I'd like every record given again exactly, please.

# # # #

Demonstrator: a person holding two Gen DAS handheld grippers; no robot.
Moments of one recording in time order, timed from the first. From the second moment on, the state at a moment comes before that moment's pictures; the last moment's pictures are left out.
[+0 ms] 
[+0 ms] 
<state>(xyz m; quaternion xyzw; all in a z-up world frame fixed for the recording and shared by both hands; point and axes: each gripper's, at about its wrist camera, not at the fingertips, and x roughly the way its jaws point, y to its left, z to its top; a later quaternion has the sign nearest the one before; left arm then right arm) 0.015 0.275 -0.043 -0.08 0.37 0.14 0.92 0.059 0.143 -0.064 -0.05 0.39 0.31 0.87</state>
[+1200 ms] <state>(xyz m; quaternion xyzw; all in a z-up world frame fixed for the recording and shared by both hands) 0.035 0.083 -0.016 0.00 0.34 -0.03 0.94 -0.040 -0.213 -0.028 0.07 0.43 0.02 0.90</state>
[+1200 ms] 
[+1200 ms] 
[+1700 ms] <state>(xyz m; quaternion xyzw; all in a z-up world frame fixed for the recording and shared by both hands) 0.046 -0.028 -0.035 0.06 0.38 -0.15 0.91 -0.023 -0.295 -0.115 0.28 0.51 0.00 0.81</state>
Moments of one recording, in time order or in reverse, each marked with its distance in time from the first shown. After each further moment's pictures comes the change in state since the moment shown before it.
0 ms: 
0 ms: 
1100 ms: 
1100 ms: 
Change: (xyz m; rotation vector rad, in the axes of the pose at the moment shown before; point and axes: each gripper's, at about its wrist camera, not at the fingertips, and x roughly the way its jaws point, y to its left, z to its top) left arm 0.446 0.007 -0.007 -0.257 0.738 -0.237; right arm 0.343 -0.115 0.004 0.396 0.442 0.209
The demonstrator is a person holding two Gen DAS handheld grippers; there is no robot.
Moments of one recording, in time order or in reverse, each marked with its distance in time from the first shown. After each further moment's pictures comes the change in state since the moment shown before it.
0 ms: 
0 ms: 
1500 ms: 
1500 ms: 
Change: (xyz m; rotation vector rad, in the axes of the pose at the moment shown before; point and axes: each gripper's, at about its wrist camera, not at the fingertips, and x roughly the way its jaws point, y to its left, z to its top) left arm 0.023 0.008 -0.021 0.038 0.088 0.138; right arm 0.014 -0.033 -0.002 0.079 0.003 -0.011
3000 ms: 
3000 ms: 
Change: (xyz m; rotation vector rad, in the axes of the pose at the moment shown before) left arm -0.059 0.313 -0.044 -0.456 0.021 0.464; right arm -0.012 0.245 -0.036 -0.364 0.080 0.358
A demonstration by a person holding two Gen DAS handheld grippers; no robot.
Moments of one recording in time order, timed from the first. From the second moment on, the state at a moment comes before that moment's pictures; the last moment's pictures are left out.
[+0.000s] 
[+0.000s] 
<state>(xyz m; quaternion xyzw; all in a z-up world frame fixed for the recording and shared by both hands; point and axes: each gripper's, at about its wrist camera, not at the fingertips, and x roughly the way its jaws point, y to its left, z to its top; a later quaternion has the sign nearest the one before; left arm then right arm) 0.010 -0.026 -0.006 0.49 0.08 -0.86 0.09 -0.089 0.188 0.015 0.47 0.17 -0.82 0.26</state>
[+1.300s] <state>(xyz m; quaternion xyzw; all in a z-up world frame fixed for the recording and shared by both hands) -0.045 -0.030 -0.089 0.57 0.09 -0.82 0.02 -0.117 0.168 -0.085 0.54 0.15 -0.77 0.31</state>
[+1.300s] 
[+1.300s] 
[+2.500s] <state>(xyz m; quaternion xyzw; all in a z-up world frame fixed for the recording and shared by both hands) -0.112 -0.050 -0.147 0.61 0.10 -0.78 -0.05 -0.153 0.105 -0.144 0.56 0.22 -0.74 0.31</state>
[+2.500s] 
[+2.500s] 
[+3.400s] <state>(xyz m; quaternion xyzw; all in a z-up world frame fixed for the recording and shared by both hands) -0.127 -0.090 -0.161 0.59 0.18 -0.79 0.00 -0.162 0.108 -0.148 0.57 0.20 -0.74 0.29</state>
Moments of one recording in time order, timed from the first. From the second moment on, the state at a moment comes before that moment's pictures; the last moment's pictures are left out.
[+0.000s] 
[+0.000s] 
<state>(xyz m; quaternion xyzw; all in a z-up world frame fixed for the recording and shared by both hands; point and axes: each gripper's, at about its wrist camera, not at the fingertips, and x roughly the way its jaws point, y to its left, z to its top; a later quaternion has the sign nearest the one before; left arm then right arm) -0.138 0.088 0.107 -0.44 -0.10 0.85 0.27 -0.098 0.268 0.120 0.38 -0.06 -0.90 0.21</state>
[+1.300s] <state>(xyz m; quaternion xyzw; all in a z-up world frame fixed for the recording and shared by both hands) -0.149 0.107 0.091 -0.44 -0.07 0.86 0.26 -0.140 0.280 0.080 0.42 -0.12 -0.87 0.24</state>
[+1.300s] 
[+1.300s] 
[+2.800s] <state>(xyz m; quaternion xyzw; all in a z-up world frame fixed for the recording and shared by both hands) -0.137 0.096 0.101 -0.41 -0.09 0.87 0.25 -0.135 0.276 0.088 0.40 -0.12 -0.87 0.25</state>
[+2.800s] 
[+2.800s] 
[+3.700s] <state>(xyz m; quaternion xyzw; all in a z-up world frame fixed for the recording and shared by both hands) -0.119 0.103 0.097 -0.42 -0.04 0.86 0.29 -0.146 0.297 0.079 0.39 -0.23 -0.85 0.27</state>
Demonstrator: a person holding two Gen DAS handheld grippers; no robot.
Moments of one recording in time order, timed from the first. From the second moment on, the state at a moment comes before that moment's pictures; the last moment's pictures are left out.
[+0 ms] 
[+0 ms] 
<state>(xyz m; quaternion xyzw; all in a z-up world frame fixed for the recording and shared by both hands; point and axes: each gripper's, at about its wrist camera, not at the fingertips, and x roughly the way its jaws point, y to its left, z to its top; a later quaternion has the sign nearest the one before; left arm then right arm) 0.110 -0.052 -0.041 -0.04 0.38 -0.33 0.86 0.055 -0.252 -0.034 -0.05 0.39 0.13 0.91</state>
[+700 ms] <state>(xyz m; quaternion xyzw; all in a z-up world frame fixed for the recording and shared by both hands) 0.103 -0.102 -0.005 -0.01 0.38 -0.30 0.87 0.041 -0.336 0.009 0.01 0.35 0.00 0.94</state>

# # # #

### [RESULT BELOW]
Demonstrator: a person holding two Gen DAS handheld grippers; no robot.
Moments of one recording in time order, timed from the first. From the second moment on, the state at a moment comes before that moment's pictures; the last moment's pictures are left out.
[+0 ms] 
[+0 ms] 
<state>(xyz m; quaternion xyzw; all in a z-up world frame fixed for the recording and shared by both hands; point and axes: each gripper's, at about its wrist camera, not at the fingertips, and x roughly the way its jaws point, y to its left, z to its top; a later quaternion has the sign nearest the one before; left arm then right arm) 0.015 0.275 -0.043 -0.08 0.37 0.14 0.92 0.059 0.143 -0.064 -0.05 0.39 0.31 0.87</state>
[+1200 ms] <state>(xyz m; quaternion xyzw; all in a z-up world frame fixed for the recording and shared by both hands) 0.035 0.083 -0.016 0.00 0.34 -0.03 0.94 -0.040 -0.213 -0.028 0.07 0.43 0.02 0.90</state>
[+1200 ms] 
[+1200 ms] 
[+1700 ms] <state>(xyz m; quaternion xyzw; all in a z-up world frame fixed for the recording and shared by both hands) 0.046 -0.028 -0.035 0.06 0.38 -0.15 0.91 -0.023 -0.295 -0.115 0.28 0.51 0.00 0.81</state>
Moments of one recording, in time order or in reverse, each marked with its distance in time from the first shown. After each further moment's pictures comes the change in state since the moment shown before it.
0 ms: 
0 ms: 
1100 ms: 
1100 ms: 
Change: (xyz m; rotation vector rad, in the axes of the pose at the moment shown before; point and axes: each gripper's, at about its wrist camera, not at the fingertips, and x roughly the way its jaws point, y to its left, z to its top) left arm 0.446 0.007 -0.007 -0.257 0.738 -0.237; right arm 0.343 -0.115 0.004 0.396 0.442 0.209
The demonstrator is a person holding two Gen DAS handheld grippers; there is no robot.
Moments of one recording, in time order or in reverse, each marked with its distance in time from the first shown. After each further moment's pictures comes the change in state since the moment shown before it.
0 ms: 
0 ms: 
1500 ms: 
1500 ms: 
Change: (xyz m; rotation vector rad, in the axes of the pose at the moment shown before; point and axes: each gripper's, at about its wrist camera, not at the fingertips, and x roughly the way its jaws point, y to its left, z to its top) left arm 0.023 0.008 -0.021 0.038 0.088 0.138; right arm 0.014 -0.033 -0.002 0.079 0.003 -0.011
3000 ms: 
3000 ms: 
Change: (xyz m; rotation vector rad, in the axes of the pose at the moment shown before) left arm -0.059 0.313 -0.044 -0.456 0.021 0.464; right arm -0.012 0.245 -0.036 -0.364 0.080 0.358
A demonstration by a person holding two Gen DAS handheld grippers; no robot.
Moments of one recording in time order, timed from the first. From the second moment on, the state at a moment comes before that moment's pictures; the last moment's pictures are left out.
[+0.000s] 
[+0.000s] 
<state>(xyz m; quaternion xyzw; all in a z-up world frame fixed for the recording and shared by both hands; point and axes: each gripper's, at about its wrist camera, not at the fingertips, and x roughly the way its jaws point, y to its left, z to its top; a later quaternion has the sign nearest the one before; left arm then right arm) 0.010 -0.026 -0.006 0.49 0.08 -0.86 0.09 -0.089 0.188 0.015 0.47 0.17 -0.82 0.26</state>
[+1.300s] <state>(xyz m; quaternion xyzw; all in a z-up world frame fixed for the recording and shared by both hands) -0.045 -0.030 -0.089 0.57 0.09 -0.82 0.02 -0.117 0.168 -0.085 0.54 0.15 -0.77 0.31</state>
[+1.300s] 
[+1.300s] 
[+2.500s] <state>(xyz m; quaternion xyzw; all in a z-up world frame fixed for the recording and shared by both hands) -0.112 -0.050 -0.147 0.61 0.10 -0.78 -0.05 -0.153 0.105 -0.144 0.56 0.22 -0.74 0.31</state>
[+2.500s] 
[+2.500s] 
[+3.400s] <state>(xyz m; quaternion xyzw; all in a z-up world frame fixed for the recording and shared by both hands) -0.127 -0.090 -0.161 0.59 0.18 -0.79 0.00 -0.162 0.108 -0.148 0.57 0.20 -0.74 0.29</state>
Moments of one recording in time order, timed from the first. From the second moment on, the state at a moment comes before that moment's pictures; the last moment's pictures are left out.
[+0.000s] 
[+0.000s] 
<state>(xyz m; quaternion xyzw; all in a z-up world frame fixed for the recording and shared by both hands; point and axes: each gripper's, at about its wrist camera, not at the fingertips, and x roughly the way its jaws point, y to its left, z to its top; a later quaternion has the sign nearest the one before; left arm then right arm) -0.138 0.088 0.107 -0.44 -0.10 0.85 0.27 -0.098 0.268 0.120 0.38 -0.06 -0.90 0.21</state>
[+1.300s] <state>(xyz m; quaternion xyzw; all in a z-up world frame fixed for the recording and shared by both hands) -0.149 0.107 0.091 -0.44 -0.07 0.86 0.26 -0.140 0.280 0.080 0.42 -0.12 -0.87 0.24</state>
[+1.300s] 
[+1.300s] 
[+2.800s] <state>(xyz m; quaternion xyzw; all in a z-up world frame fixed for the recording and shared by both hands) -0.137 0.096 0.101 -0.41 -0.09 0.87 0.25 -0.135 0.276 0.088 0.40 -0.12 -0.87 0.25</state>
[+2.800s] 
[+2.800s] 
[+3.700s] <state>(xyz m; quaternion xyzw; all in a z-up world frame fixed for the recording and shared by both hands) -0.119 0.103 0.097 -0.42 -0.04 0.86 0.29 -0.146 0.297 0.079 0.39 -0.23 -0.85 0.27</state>
Demonstrator: a person holding two Gen DAS handheld grippers; no robot.
Moments of one recording in time order, timed from the first. From the second moment on, the state at a moment comes before that moment's pictures; the last moment's pictures are left out.
[+0 ms] 
[+0 ms] 
<state>(xyz m; quaternion xyzw; all in a z-up world frame fixed for the recording and shared by both hands; point and axes: each gripper's, at about its wrist camera, not at the fingertips, and x roughly the way its jaws point, y to its left, z to its top; a later quaternion has the sign nearest the one before; left arm then right arm) 0.110 -0.052 -0.041 -0.04 0.38 -0.33 0.86 0.055 -0.252 -0.034 -0.05 0.39 0.13 0.91</state>
[+700 ms] <state>(xyz m; quaternion xyzw; all in a z-up world frame fixed for the recording and shared by both hands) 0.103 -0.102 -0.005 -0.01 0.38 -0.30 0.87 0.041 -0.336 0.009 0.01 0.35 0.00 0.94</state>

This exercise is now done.